I expect the script to read the CSV file, map the data to the corresponding fields in each table, and create new records accordingly.

Request for Help:
I would greatly appreciate any guidance or assistance with debugging the script and resolving the errors. Specifically, I need help with:
- Parsing the CSV content and ensuring it aligns with the table structures.
- Handling linked records and correctly mapping them from the CSV data.
- Verifying the implementation of each table's fields and data in the script.

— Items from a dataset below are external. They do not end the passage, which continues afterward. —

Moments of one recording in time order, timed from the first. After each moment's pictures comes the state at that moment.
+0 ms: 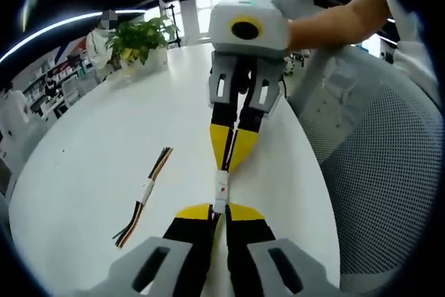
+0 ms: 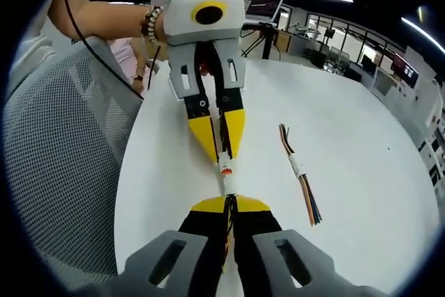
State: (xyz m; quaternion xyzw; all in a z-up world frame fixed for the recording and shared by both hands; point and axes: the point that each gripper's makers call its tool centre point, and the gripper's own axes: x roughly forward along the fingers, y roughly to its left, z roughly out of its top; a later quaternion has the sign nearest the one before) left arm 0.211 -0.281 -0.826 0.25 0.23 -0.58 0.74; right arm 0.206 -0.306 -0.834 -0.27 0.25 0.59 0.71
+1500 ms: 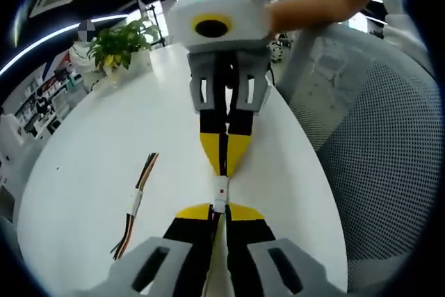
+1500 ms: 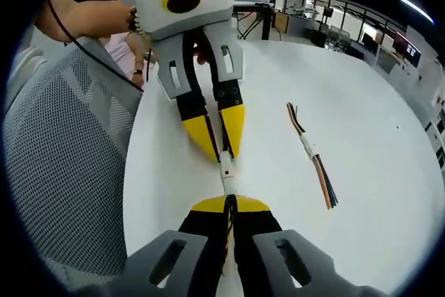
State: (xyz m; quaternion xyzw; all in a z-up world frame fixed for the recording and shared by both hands) left arm 0.201 -0.293 -0.838 0.31 0.22 -0.60 0.70; right arm 0.194 -0.312 -0.851 -0.27 0.32 0.58 0.70
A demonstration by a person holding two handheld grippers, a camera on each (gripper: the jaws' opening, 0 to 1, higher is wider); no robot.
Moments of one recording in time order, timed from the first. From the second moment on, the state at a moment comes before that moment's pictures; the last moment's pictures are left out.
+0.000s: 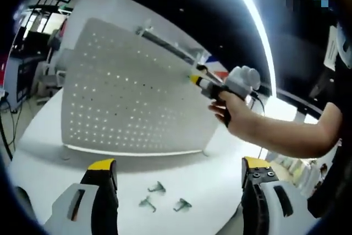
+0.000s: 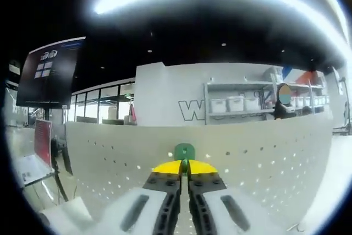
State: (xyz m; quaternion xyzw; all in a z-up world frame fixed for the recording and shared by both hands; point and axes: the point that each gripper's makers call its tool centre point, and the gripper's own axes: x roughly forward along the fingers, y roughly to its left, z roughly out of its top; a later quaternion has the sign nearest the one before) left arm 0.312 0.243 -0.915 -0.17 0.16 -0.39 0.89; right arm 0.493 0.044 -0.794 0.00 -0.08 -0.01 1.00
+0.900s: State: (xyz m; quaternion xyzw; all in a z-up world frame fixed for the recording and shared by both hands) left arm 0.319 0.246 -0.919 -0.18 0.16 -0.38 0.89; right arm 0.500 0.042 -0.805 0.01 -0.08 -0.03 1.00
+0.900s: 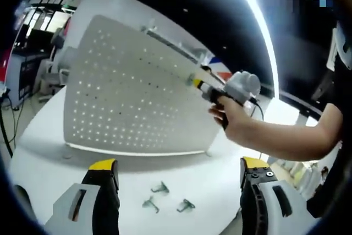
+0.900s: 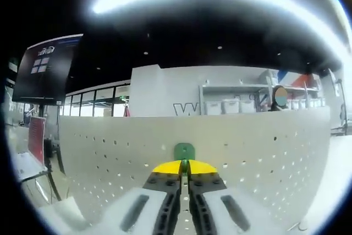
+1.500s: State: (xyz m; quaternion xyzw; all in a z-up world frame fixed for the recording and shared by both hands) left arm 0.305 0.247 -0.933 -0.17 0.19 -0.38 0.89; right arm 0.492 0.048 -0.787 0.02 -0.08 0.01 1.00
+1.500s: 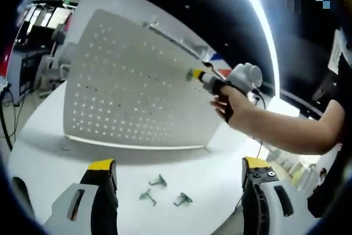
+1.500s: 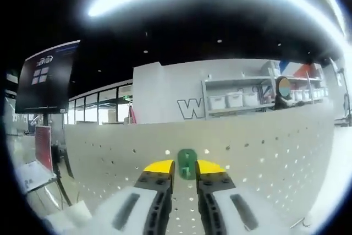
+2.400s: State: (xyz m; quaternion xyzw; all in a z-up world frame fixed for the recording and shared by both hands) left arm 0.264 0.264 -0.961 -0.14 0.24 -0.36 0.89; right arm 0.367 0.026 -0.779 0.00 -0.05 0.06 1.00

Any insights or suggestions on how to improve the code would be incredibly helpful!

Thank you in advance for your support.

Best regards,
Narcy

2 Replies 2
ScottWorld
18 - Pluto
18 - Pluto

Sorry, I don’t know scripting, so other people will need to chime in below to help you with your scripting errors.

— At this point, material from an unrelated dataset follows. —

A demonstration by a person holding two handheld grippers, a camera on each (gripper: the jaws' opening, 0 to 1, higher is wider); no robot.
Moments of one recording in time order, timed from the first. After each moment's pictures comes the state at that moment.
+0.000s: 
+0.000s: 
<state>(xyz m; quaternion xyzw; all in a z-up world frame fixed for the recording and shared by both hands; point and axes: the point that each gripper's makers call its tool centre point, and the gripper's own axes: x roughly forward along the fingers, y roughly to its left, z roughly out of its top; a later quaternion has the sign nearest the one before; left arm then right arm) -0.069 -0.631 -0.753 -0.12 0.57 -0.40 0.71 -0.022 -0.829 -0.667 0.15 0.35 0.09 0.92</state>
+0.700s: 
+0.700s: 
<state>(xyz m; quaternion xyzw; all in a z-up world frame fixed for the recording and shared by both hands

However, in the meantime, while you’re waiting for others to help:

If you’d like to skip scripting altogether and do all of this in a no-code/low-code way, there is an easy way to automatically import CSV files into Airtable with no coding at all, along with having all of the data map into the appropriate tables with the appropriate linking.

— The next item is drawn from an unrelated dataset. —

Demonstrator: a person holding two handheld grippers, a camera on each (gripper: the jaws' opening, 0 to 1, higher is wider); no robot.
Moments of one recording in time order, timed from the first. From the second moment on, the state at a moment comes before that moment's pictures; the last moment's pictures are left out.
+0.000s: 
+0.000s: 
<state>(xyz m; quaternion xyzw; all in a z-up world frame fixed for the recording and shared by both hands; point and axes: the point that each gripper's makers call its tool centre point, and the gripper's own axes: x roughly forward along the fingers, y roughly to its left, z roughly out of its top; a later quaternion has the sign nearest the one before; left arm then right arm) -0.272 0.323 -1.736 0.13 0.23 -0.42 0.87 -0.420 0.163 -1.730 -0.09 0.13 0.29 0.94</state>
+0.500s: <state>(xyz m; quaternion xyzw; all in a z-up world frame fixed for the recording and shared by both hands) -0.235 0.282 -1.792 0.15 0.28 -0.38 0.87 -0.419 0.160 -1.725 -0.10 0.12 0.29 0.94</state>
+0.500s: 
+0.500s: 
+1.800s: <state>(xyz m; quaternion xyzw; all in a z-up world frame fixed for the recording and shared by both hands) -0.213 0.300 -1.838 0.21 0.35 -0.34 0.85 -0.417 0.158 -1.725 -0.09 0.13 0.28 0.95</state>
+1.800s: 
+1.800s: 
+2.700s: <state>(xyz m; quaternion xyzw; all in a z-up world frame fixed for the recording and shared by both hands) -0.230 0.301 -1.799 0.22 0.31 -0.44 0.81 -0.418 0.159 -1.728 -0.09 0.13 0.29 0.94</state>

All of this can be done in a no-code/low-code way with Make’s CSV modules and Make’s Airtable modules.

I just discussed importing CSV files with Make on last week’s episode of the BuiltOnAir podcast, so you can see exactly how it’s done.

(There can be a bit of a learning curve with Make, which is why I created this basic navigation video for Make, along with the links to a few other Make training resources.)

p.s. If you’d like to hire an expert Airtable consultant to help you with any of this, please feel free to contact me through my website: Airtable consultingScottWorld

Hi,
I would suggest to use 

Alexey_Gusev_0-1690961006340.png

because unformatted code is hard to read, so it's a small chance somebody will read it.

But the most important is which part of your code is written by chatbot. Airtable has several contexts for coding, each with it's own little part of commands and ways to manage the data. Chatbot "uses all of them at full power", that means such code has very little chance to run, with significant part of overengineering, and in most cases it's easier to write new from scratch. 

When you open code editor in "Extensions", you can click on Examples and see Spreadsheet Importer, loading single file. I guess you already seen it, but I can't say for sure whether it possible to modify it to load several tables from a single file. 
I think, it's hard to 'explain' built-in file picker that 'here finishes table 1 and table 2 should begin', as such feature doesn't installed in it.